* _DATA_:
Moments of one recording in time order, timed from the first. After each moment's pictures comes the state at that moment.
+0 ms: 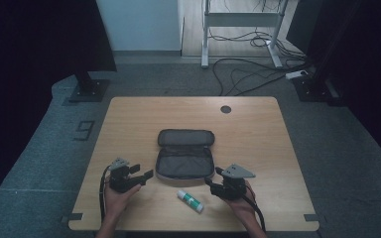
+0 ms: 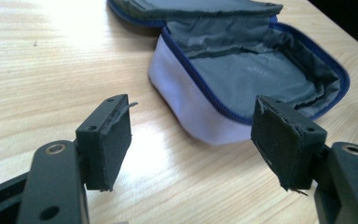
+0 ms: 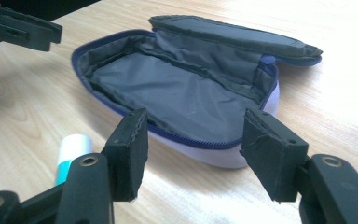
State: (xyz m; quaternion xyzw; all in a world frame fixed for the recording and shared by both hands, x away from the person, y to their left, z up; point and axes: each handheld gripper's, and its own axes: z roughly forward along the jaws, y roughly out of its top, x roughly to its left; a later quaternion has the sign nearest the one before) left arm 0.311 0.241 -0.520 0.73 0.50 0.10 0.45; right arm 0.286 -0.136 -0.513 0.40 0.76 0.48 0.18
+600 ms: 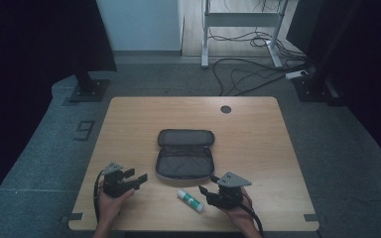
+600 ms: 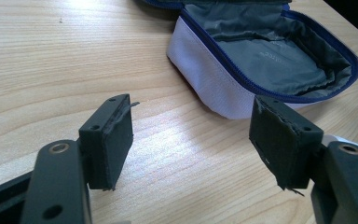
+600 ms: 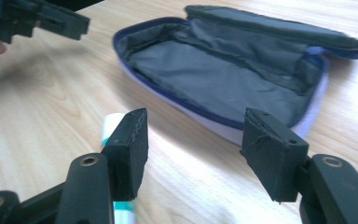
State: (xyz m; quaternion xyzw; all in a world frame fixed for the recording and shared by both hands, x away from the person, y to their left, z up) left arm 0.302 0.260 -0.526 0.73 0.51 0.10 0.45; right arm 0.266 -0.123 -0.517 0.36 0.78 0.49 0.16
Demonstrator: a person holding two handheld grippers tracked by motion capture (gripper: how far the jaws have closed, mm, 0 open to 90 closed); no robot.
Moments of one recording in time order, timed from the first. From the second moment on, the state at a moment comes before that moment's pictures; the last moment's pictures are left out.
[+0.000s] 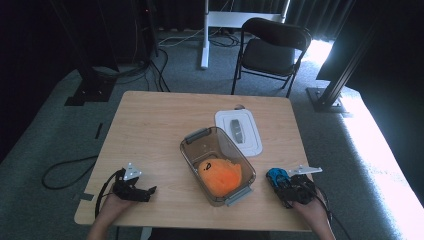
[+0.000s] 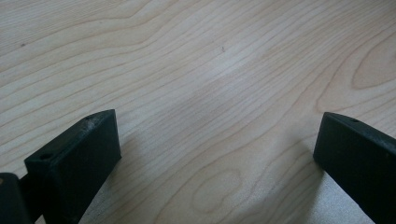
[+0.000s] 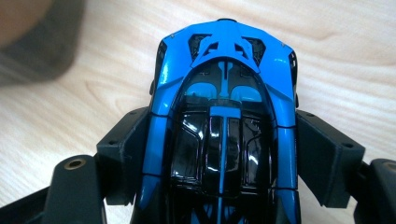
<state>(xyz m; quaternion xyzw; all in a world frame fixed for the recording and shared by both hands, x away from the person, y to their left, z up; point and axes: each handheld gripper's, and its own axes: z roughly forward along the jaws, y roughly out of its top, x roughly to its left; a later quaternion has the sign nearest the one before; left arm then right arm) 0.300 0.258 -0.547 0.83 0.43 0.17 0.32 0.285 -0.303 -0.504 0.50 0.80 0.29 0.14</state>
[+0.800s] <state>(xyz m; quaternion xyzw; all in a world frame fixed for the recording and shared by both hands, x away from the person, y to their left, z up) 0.300 0.258 -0.547 0.83 0.43 0.17 0.32 0.299 -0.300 -0.437 0.48 0.80 0.31 0.17</state>
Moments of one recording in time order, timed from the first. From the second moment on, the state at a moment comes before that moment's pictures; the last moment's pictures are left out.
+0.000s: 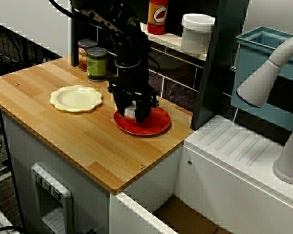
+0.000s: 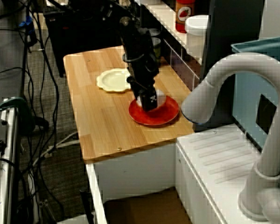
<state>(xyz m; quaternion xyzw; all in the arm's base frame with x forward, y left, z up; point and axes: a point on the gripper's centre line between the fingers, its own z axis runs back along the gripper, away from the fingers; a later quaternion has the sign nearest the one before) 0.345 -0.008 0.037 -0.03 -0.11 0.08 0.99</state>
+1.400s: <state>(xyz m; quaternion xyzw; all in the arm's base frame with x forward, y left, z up) 0.324 0.066 0.070 -0.05 -0.11 0.03 0.99</state>
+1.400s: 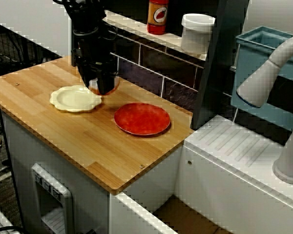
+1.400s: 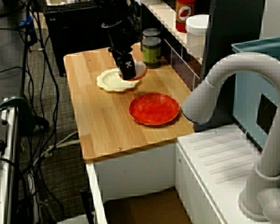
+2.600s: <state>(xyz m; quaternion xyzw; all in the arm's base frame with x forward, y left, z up) 0.295 0.103 0.058 -0.06 -0.09 0.03 0.99</state>
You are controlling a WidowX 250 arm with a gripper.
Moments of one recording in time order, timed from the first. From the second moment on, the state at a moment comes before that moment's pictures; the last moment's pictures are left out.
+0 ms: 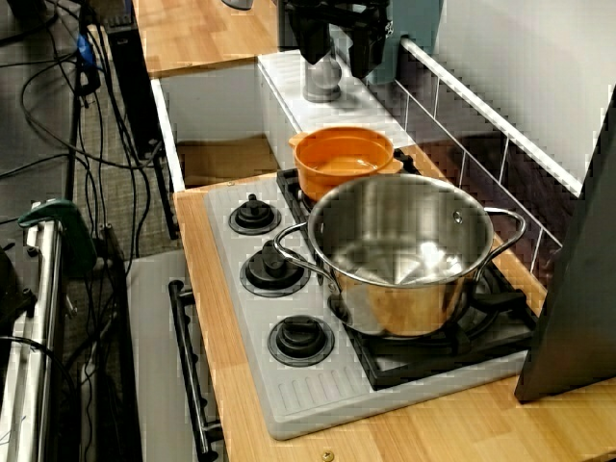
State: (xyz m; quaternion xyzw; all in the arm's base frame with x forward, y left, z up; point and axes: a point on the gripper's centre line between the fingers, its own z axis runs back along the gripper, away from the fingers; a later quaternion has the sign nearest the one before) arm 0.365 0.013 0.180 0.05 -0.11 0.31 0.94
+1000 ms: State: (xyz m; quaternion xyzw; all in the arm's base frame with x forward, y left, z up) arm 0.365 0.011 0.191 0.11 -0.28 0.24 0.92
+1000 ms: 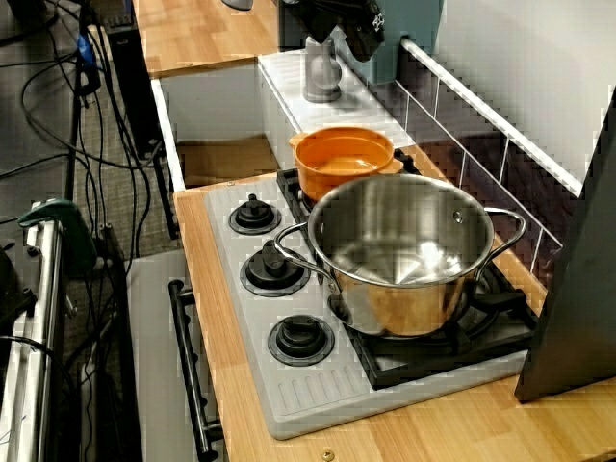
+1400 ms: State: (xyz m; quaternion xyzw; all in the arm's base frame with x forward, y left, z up) arm 0.363 0.016 0.203 0.12 -0.33 0.24 0.91
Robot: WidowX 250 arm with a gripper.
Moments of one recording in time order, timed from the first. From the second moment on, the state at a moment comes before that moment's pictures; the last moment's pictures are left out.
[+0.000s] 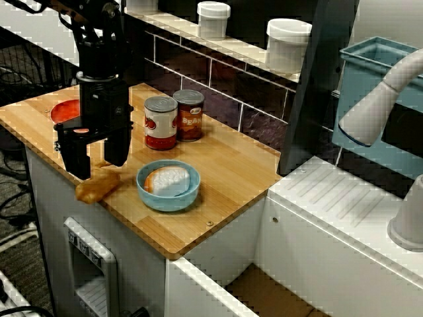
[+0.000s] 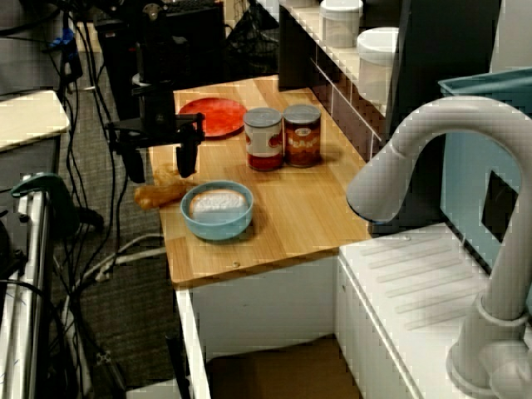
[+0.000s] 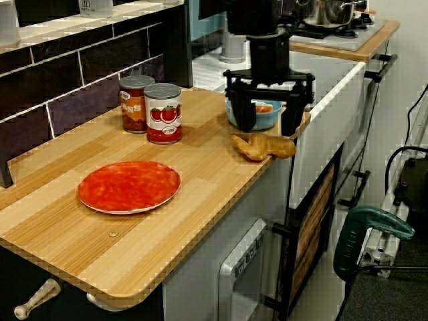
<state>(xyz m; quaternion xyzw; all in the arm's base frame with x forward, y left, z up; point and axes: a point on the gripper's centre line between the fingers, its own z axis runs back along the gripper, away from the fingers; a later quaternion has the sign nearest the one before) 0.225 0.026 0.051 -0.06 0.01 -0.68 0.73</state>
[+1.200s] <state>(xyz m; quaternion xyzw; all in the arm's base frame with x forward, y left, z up) 0.227 0.037 0.049 -0.09 0.02 -0.68 0.73</state>
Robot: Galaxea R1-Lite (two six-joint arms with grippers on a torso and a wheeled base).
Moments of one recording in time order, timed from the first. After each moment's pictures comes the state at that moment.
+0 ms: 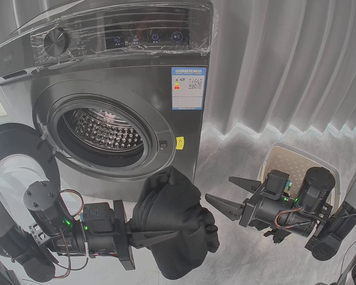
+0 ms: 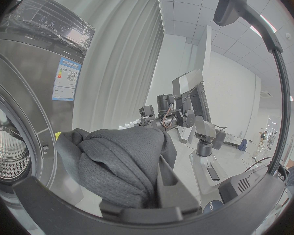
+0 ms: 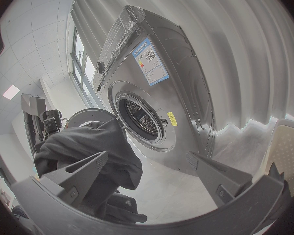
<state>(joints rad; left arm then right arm) -0.63 1.78 -0.19 -1.55 -0.69 0.07 0.65 1.92 -0.33 -1.55 0.22 0.26</state>
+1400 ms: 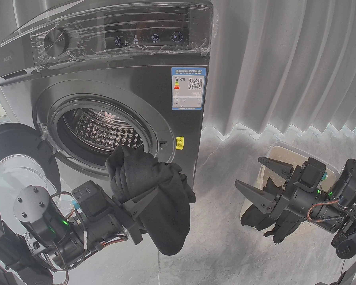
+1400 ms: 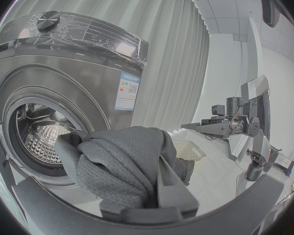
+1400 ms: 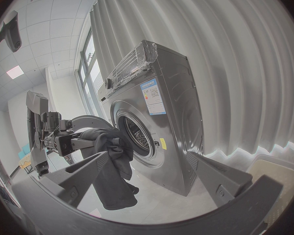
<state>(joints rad) -0.75 1.70 -0.19 -1.55 0.00 -0.02 0.59 1.69 -0.22 -1.55 0.21 0.11</state>
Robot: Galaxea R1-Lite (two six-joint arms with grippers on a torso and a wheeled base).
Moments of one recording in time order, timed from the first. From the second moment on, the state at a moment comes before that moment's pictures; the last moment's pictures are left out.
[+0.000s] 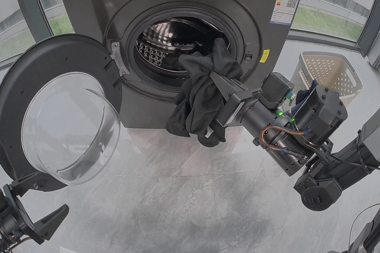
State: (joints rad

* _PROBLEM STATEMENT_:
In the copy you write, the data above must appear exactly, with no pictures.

* _ANSWER SECTION_:
Moments of one recording in time order, timed from the first. After each moment's pictures comes the state at that moment.
+0 ms: 
+0 ms: 
+0 ms: 
State: (xyz m; quaternion xyzw; all in a world frame fixed for the recording and shared by both hands, x away from the person, y to their left, z up; point and axes: each handheld gripper's, and its own axes: z roughly forward along the jaws, y roughly out of its top, x roughly to its left; a later quaternion has the sign nearest the one before) left arm 0.311 0.241 -0.520 0.73 0.50 0.10 0.45; right arm 0.286 -0.136 -0.513 0.40 0.76 0.48 0.18
+600 ms: 
+600 ms: 
+600 ms: 
State: (xyz m; quaternion xyzw; all in a world frame fixed for the recording and shared by both hands, x away from the person, y to their left, z up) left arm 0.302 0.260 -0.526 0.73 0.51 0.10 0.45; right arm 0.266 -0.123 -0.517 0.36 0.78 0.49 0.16
Demonstrator: a person holding two handheld grippers tracked by motion capture (gripper: how far the jaws have closed, mm, 0 open to 90 closed); no robot.
Moments of one recording in time order, timed from the first. From the second moment on, the state at a moment comes before that moment's pictures; the last moment's pictures are left out.
[+0.000s] 
[+0.000s] 
[+0.000s] 
<state>(xyz m; quaternion xyzw; all in a world frame fixed for the recording and shared by both hands, x away from the person, y to their left, z up; point and axes: each handheld gripper's, and its own axes: z roughly forward along the jaws, y roughly out of its top, x roughly to its left; a later quaternion has the sign nearest the one before; left arm then right arm) 0.300 0.258 -0.547 0.83 0.43 0.17 0.32 0.285 -0.303 -0.504 0.50 0.80 0.29 0.14</state>
[+0.800s] <state>(xyz m; quaternion xyzw; all in a world frame fixed for the recording and shared by both hands, x away from the person, y to their left, z up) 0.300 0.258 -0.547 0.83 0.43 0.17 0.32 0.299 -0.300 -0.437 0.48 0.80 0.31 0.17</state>
Moments of one recording in time order, timed from the first. From the second moment on, the state at a moment comes before that moment's pictures; the last moment's pictures are left out.
+0.000s: 
+0.000s: 
<state>(xyz m; quaternion xyzw; all in the arm's base frame with x forward, y left, z up; point and axes: a point on the gripper's centre line between the fingers, its own z axis runs back along the gripper, away from the fingers; a later quaternion has the sign nearest the one before) 0.345 -0.008 0.037 -0.03 -0.11 0.08 0.99</state>
+1.400s: <state>(xyz m; quaternion xyzw; all in the arm's base frame with x forward, y left, z up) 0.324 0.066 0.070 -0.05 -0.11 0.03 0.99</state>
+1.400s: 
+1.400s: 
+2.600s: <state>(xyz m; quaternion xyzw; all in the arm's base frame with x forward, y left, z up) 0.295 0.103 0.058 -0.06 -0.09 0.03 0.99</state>
You are controlling a WidowX 250 arm with a gripper.
Moments of one recording in time order, timed from the first. From the second moment on, the state at a moment comes before that moment's pictures; the last moment's pictures are left out.
+0 ms: 
State: (xyz m; quaternion xyzw; all in the arm's base frame with x forward, y left, z up; point and axes: a point on the gripper's centre line between the fingers, its own z axis runs back along the gripper, away from the fingers; a later quaternion has the sign nearest the one before) arm 0.365 0.013 0.180 0.05 -0.11 0.31 0.94
+1000 ms: State: (xyz m; quaternion xyzw; all in the arm's base frame with x forward, y left, z up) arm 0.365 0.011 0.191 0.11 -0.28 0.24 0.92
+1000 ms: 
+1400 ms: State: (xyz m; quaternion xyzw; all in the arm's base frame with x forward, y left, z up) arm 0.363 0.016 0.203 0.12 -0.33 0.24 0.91
Robot: WidowX 250 arm with a gripper.
Moments of one recording in time order, timed from the first. From the second moment on, the state at a moment comes before that moment's pictures; the last moment's pictures are left out.
[+0.000s] 
[+0.000s] 
[+0.000s] 
<state>(xyz m; quaternion xyzw; all in the arm's base frame with x forward, y left, z up; point and axes: a point on the gripper's centre line between the fingers, its own z axis runs back along the gripper, away from the fingers; a later quaternion has the sign nearest the one before) 0.225 0.026 0.051 -0.06 0.01 -0.68 0.73</state>
[+1.200s] <state>(xyz m; quaternion xyzw; all in the arm's base frame with x forward, y left, z up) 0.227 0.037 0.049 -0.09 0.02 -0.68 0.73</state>
Robot: Galaxea R1-Lite (two six-joint arms with grippers on a torso and a wheeled base).
Moments of one recording in time order, timed from the first. After each moment's pictures comes the state at that moment.
+0 ms: 
+0 ms: 
+0 ms: 
<state>(joints rad; left arm then right arm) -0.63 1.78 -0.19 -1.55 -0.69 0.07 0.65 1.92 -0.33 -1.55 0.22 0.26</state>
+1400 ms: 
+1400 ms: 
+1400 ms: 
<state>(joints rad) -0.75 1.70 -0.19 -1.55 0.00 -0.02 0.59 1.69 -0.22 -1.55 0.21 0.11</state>
Robot: Galaxea R1-Lite (two six-joint arms with grippers on a torso and a wheeled base).
Moments of one recording in time order, timed from the first. From the second moment on, the state at a moment comes before that moment's pictures; the last moment's pictures are left out.
[+0.000s] 
State: (joints rad

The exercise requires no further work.